# How to stress test an IOCP server ?



## xlink (Feb 13, 2010)

I've been trying to do an IOCP server in C#.net but don't know for certain if it can actually scale to 10k+ clients or not, does anybody have any ideas on how to check this ?


----------



## Clement (Feb 13, 2010)

xlink said:


> I've been trying to do an IOCP server in C#.net but don't know for certain if it can actually scale to 10k+ clients or not, does anybody have any ideas on how to check this ?



You will need a client that is preferably away from your internal network (half way around the world is good), if you really want to test it for the wild yonder cloud.

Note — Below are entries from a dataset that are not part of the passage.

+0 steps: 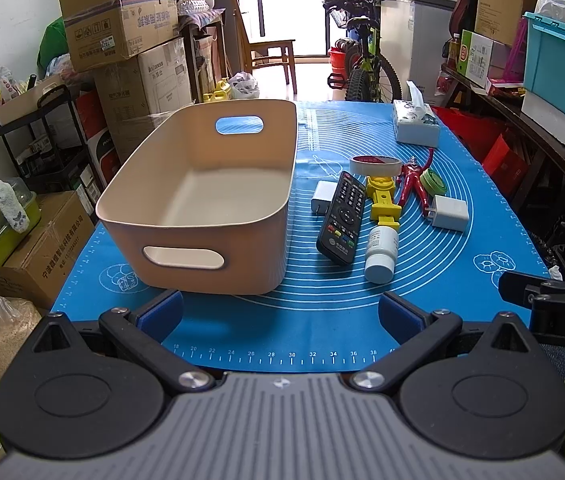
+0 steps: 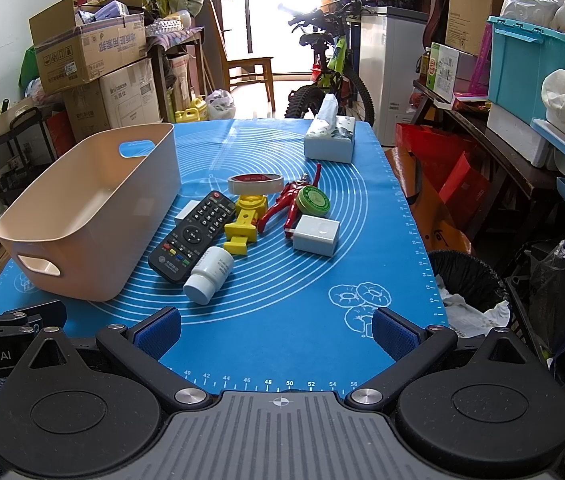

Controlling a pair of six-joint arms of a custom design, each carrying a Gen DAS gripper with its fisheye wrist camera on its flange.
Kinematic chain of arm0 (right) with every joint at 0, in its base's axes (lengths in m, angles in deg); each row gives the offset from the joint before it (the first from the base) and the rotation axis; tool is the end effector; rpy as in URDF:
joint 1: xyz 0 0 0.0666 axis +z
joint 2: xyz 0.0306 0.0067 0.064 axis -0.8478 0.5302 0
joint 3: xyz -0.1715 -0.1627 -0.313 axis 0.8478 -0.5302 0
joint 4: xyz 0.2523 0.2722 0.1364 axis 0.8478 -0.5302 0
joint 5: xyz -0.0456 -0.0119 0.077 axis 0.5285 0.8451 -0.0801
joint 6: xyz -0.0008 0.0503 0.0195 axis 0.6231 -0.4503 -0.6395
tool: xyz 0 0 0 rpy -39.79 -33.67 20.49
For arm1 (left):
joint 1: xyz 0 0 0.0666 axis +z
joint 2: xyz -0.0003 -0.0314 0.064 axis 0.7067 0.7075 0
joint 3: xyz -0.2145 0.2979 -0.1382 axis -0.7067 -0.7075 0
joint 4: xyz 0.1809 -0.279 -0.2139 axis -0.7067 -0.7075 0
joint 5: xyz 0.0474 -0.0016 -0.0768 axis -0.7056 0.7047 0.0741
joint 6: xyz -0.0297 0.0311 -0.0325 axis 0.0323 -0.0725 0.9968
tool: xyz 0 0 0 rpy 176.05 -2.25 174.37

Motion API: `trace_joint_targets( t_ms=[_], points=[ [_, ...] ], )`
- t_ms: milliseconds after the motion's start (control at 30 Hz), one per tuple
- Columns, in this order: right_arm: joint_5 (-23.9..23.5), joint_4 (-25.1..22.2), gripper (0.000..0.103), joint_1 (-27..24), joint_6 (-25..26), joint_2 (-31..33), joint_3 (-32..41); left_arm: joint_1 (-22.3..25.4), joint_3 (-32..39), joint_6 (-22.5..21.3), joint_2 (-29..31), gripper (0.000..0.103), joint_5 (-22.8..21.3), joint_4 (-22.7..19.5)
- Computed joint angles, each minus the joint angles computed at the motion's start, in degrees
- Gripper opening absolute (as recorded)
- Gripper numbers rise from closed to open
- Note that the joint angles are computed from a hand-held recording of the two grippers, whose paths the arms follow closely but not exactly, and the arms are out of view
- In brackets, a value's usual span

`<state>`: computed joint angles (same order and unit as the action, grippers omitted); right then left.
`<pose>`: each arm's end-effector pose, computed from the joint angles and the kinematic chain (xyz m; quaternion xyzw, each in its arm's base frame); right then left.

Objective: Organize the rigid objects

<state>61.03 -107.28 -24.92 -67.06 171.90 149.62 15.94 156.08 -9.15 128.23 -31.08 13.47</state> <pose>0.5667 0.3603 0.3847 -0.1078 0.9112 0.0775 0.3899 0.5229 -0.2686 0.3804 -0.0986 0.9088 0.0815 0.3971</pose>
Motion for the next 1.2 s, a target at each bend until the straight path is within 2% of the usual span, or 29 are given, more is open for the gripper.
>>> trace_joint_targets(
  t_ms=[700,1033,1133,1200],
  points=[
    [0.1,-0.1,0.101,0.1,-0.1,0.1,0.2,-0.1,0.1,-0.6,0.1,0.103,0.2,0.0],
    [-0.5,-2.1,0.101,0.1,-1.9,0.7,2.1,1.4,0.9,1.0,-0.8,0.102,0.2,-1.6],
    [-1.7,-4.9,0.101,-0.3,-3.6,1.8,5.3,2.4,2.7,1.2,-0.5,0.102,-2.4,-3.6],
    [-1.3,-5.2,0.101,-0.3,-3.7,2.4,6.7,3.1,3.7,-0.2,-0.5,0.103,-4.9,-4.0]
  ],
)
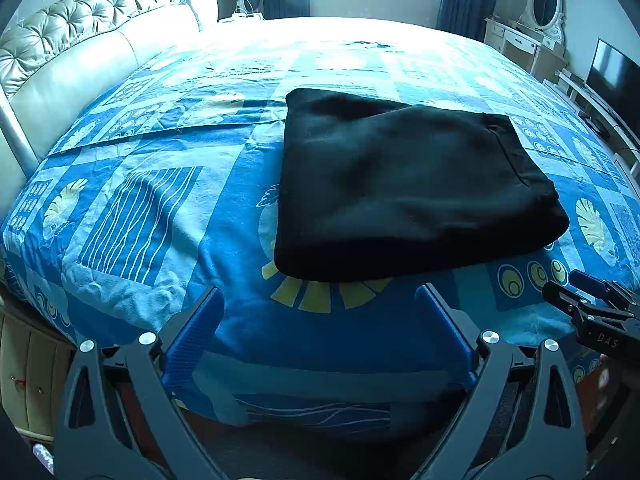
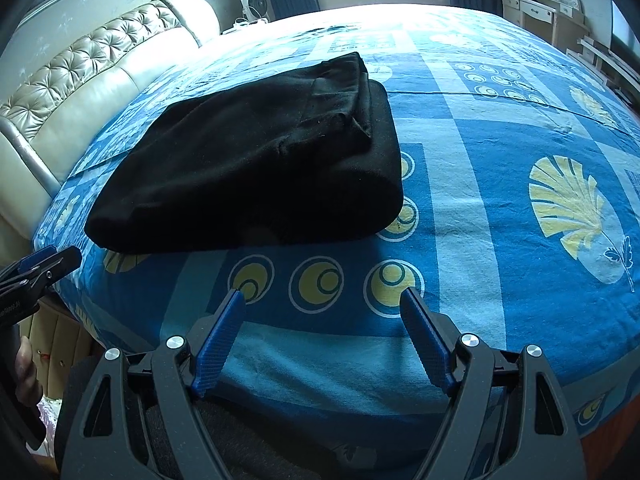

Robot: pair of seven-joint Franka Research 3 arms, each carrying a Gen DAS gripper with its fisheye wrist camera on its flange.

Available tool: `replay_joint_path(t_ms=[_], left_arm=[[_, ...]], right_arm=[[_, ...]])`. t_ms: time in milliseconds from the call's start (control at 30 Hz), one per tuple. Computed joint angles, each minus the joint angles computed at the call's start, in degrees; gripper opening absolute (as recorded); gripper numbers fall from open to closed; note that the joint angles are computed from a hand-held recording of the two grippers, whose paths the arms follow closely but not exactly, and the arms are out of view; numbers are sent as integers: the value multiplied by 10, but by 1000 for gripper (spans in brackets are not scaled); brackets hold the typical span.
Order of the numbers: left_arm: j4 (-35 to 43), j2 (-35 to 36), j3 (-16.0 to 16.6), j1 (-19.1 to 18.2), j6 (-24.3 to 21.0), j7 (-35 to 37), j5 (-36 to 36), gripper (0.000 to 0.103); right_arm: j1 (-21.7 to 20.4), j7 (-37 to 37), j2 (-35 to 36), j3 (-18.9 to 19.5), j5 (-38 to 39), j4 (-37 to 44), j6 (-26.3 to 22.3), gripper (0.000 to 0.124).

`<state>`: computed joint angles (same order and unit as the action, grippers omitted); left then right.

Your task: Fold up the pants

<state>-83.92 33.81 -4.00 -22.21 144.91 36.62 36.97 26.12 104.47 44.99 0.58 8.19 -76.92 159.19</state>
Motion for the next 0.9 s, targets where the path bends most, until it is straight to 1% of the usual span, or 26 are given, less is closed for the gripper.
replay_joint_path(t_ms=[233, 367, 400, 467, 500, 567, 600, 667, 733, 767, 833, 867, 900], left_arm=[[14, 7, -2, -5, -16, 16, 3, 96], [18, 9, -5, -6, -12, 21, -2, 97], [29, 13, -3, -9, -25, 19, -6, 101], [59, 25, -4, -12, -61, 22, -17, 101], [56, 24, -5, -8, -51, 20, -20, 101], [15, 3, -9, 12, 22, -3, -33, 101], [4, -3, -16, 24, 42, -2, -50, 101], [7, -3, -24, 41, 47, 12, -78, 101], [20, 1, -10, 49, 40, 6, -87, 101], [29, 6, 1, 51, 37, -2, -83, 101], [68, 29, 30, 51, 15, -24, -68, 101], [92, 45, 45, 54, 6, -38, -58, 101], [122, 66, 54, 61, -3, -45, -53, 101]], right_arm=[[0, -2, 2, 1, 0, 3, -2, 79], [0, -4, 2, 1, 1, 3, -2, 79], [1, -3, 3, 1, 1, 3, -1, 79], [0, -6, 2, 3, 2, 1, 4, 79], [-1, -10, 1, 5, 3, -2, 10, 79], [-2, -16, -1, 8, 5, -7, 19, 79], [-4, -21, -2, 11, 7, -8, 20, 79], [-8, -29, -7, 17, 14, -11, 21, 79], [-21, -47, -12, 33, 28, -7, 22, 79], [-25, -53, -15, 36, 33, -4, 27, 79], [-35, -70, -15, 43, 44, 13, 42, 79], [-39, -75, -6, 43, 47, 35, 42, 81], [-40, -75, 11, 37, 47, 74, 30, 83]])
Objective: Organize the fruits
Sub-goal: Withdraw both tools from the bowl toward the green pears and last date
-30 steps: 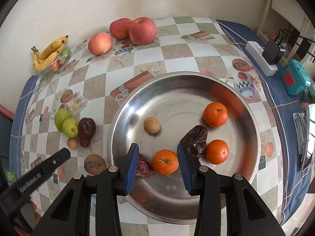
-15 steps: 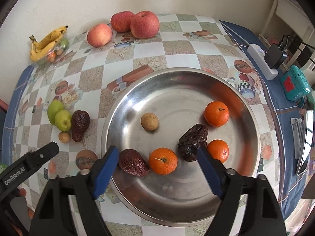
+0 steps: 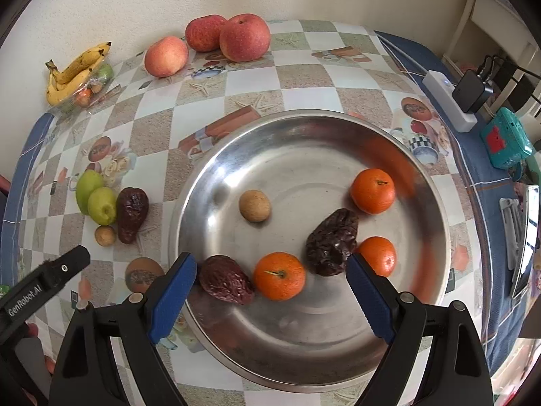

You can test it locally, but that would not yield real world, practical results. In fact, you may as well guess if you are going to do this.


----------



## LenHolgate (Feb 13, 2010)

*With an IOCP client?*

I test my C++ IOCP server framework using a client built using similar code. The client scales and so can create 1000s of concurrent connections. You can then run the client on many machines and push your server to see how many concurrent connections it can handle.

I've written about this here: http://www.lenholgate.com/archives/000564.html and provide a free download for a version of my client test tool here: http://www.lenholgate.com/archives/000568.html


----------



## xlink (Feb 15, 2010)

thanks


----------